Information provided.
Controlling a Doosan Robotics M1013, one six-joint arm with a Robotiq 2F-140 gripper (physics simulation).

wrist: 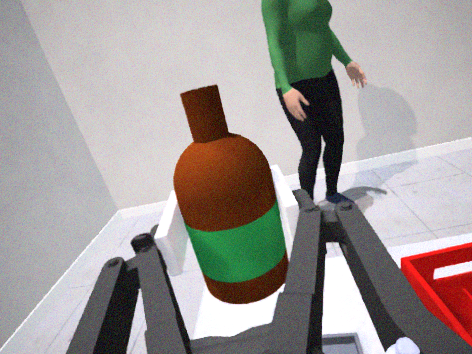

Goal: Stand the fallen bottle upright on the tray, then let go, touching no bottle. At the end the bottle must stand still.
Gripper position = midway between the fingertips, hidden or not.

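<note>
What I see here is a brown bottle point(223, 183), together with my gripper point(228, 194).
</note>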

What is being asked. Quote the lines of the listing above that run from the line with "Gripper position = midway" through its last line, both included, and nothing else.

Output for this exercise.
Gripper position = midway between the fingertips, hidden or not.

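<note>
What I see here is a brown bottle point(223, 183), together with my gripper point(228, 194).
</note>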

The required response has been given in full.